▶ _Dataset entries_
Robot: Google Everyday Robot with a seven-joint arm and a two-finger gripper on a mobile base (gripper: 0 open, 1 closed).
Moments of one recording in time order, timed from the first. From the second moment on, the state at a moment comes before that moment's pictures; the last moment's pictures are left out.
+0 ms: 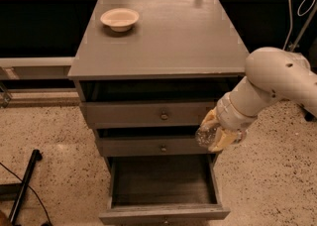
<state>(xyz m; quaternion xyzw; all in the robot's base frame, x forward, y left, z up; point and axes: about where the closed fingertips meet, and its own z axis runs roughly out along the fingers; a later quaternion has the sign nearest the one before) 0.491 -0.153 0.714 -0.78 0.60 0.09 0.15</state>
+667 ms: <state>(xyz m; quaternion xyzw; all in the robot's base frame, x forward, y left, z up) 0.493 -0.145 0.693 -0.80 0.56 0.13 0.18</state>
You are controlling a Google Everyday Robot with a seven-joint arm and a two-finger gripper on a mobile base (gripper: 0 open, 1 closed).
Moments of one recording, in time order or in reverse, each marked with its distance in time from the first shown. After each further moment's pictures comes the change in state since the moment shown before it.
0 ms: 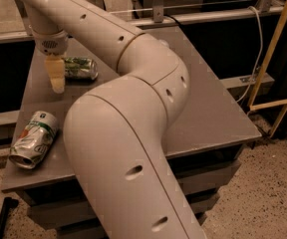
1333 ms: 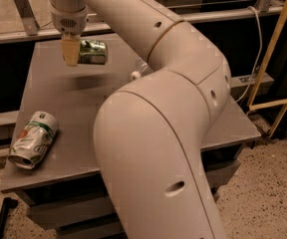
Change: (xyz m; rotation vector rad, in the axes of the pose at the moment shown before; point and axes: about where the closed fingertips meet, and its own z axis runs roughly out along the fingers) arm 0.044 -0.009 -0.064 0.115 -0.081 0.042
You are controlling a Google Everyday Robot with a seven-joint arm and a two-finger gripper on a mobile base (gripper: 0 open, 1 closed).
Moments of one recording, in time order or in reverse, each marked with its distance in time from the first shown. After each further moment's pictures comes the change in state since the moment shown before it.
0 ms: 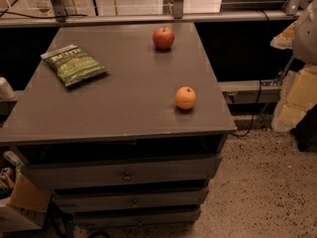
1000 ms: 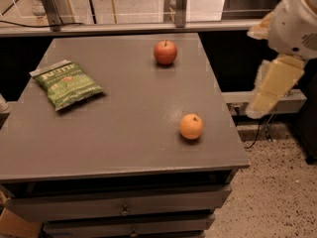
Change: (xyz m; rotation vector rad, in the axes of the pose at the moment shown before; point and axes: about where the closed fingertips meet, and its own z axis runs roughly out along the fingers) arm -0.045 -0.016 0.009 0.022 -0.101 -0.060
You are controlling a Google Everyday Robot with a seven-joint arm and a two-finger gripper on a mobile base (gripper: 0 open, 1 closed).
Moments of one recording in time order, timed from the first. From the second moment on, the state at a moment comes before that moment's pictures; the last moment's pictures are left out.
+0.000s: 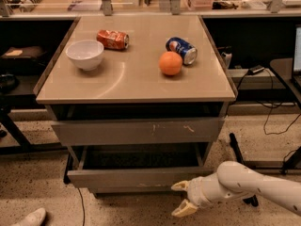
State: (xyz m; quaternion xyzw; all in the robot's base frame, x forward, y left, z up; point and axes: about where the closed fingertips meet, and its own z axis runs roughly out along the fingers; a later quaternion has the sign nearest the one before) arm 0.412 -0.102 0.427 -0.63 0.68 0.25 0.26
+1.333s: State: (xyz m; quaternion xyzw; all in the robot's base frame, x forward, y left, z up) arm 0.481 -0.083 0.444 -0.65 0.67 0.22 0.28
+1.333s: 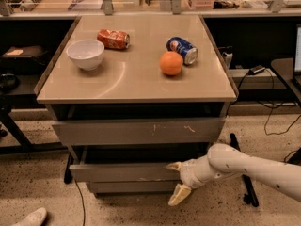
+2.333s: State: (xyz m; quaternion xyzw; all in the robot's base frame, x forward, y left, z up) arm 0.485 -0.088 0.436 -0.65 0.67 0.23 0.28
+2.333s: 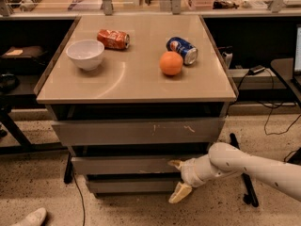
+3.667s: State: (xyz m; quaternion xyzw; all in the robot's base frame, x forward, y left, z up) arm 0.544 -0.082 0.375 -0.66 0.67 0.22 0.27
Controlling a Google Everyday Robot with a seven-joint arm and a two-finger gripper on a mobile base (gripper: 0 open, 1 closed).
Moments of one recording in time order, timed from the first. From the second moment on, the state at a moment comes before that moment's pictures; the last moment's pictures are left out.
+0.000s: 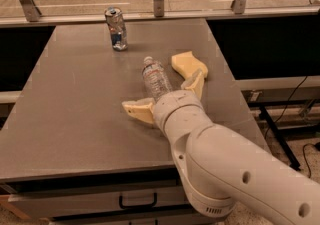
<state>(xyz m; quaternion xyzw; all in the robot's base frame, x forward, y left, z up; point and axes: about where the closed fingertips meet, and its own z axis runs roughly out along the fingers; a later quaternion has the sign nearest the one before) 0.521 -0.017 0.876 -0.20 0.76 -0.01 0.62</state>
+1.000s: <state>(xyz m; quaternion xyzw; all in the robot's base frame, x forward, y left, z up) 0.511 -0.146 0.929 -0.17 0.72 0.04 0.67</state>
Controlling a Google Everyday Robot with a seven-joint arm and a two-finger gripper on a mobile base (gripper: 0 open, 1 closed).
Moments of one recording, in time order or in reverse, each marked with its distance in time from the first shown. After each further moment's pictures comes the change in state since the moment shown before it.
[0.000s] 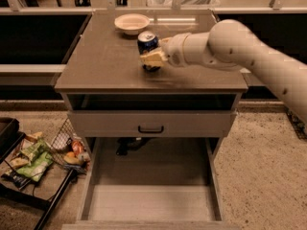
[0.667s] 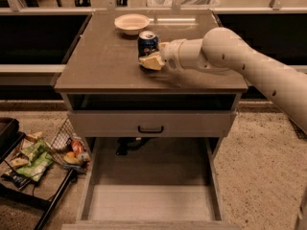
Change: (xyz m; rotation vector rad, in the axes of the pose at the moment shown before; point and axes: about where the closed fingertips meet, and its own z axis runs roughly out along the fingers) arm 0.024 -0.007 0.022 0.008 0.019 0.012
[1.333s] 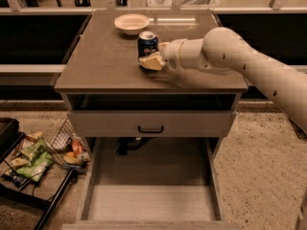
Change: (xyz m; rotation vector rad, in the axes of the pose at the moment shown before) arm 0.000 0.000 0.000 0.000 0.000 0.000
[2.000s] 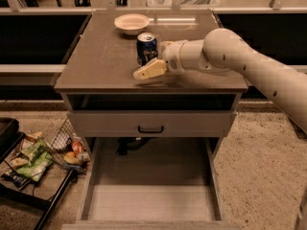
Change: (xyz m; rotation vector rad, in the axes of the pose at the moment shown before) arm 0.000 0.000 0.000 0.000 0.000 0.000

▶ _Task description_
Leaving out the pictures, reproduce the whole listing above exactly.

▶ _Written solution_
Robot: Google Everyday Robot with a seven-joint arm and a two-finger gripper on a mobile base (gripper: 0 open, 1 closed).
Moments of one recording in time order, timed from the first. From the second moment on, the state at a moment comes before that moment's pictures; the last moment's pictures are left out.
+0 ms: 
<state>(xyz m; quaternion xyzw; all in the robot's base frame, x forward, y left, z up; point and axes: about where the closed fingertips meet, and its own z axis runs roughly out along the fingers; a later quaternion has the sign nearest the one before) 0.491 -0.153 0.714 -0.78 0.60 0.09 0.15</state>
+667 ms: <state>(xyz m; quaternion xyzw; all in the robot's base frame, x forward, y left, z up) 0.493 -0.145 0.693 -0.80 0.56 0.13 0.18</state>
You are controlling a Google Everyday Robot with a seven-joint arm and a two-finger gripper on a mobile base (gripper: 0 open, 1 closed).
Moments of one recording, in time order or in reverse, each marked with its distance in time from the first shown. After each further moment's pictures comes the change in state since the moment shown before it.
0 ms: 
1333 ms: 
Change: (xyz m; rotation vector rad, in the axes of the pose at the moment shown before; point and axes: about where the closed fingertips meet, and its own z axis runs roughly out along the fingers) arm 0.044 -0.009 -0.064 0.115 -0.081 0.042
You are controlling a Google Everyday Robot with a seven-joint arm and a two-finger gripper on a mobile base (gripper: 0 open, 1 closed).
Moments of one recording, in time order or in reverse, each marked with its distance in time from the first shown. After each further moment's pictures comes the change in state since the moment shown before it.
0 ms: 
1000 ms: 
Change: (xyz m; rotation vector rad, in the axes of the pose at the moment shown before; point and axes: about where the closed fingertips meet, and its own z axis runs roughly out along the fingers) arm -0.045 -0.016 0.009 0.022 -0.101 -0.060
You are controlling a Google Everyday Robot with a seven-joint arm and a two-finger gripper on a mobile base (gripper: 0 open, 1 closed).
Moments of one recording in time order, timed from the first. From the second moment on, the state at a moment comes before that moment's pictures; the last moment's pictures are left out.
+0.000s: 
State: (xyz m; quaternion xyzw; all in the robot's base frame, x forward, y left, z up; point and axes: about where the closed fingertips meet, and its own z axis runs roughly out along the fingers; a later quaternion has the sign nearest the one before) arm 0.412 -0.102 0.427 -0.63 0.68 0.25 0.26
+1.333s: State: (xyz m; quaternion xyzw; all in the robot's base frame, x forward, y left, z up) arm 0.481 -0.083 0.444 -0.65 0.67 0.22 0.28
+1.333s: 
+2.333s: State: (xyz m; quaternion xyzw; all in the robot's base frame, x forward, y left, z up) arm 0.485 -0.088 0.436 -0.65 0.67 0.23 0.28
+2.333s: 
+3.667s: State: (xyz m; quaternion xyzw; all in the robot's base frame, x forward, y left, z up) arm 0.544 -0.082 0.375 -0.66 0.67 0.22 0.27
Controlling a Google Everyday Robot with a seven-joint arm and a two-finger gripper on a mobile base (gripper: 0 open, 1 closed).
Moments of one recording in time order, timed from the first. From the second moment on, the state at a moment comes before that moment's pictures; the last moment's pictures are left out.
+0.000s: 
<state>(xyz m; quaternion xyzw; all in the robot's base frame, x forward, y left, z up; point and axes: about where the closed fingertips meet, and its own z axis runs roughly out along the fingers; a later quaternion has the sign nearest the one before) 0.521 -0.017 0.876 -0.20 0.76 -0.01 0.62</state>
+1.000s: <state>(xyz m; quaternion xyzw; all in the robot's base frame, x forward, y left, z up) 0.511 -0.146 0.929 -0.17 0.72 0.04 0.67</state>
Controlling a Google Everyday Robot with a seven-joint arm and a two-finger gripper on a mobile base (gripper: 0 open, 1 closed).
Moments of one recording, in time order or in reverse, each marked with its distance in time from the first shown. After each further moment's pictures comes the change in state since the moment shown before it.
[0.000s] 
[0.667s] 
Change: (xyz m; rotation vector rad, in the axes of the pose at the moment shown before; point and axes: about where the closed fingertips meet, and its own z axis runs roughly out along the fingers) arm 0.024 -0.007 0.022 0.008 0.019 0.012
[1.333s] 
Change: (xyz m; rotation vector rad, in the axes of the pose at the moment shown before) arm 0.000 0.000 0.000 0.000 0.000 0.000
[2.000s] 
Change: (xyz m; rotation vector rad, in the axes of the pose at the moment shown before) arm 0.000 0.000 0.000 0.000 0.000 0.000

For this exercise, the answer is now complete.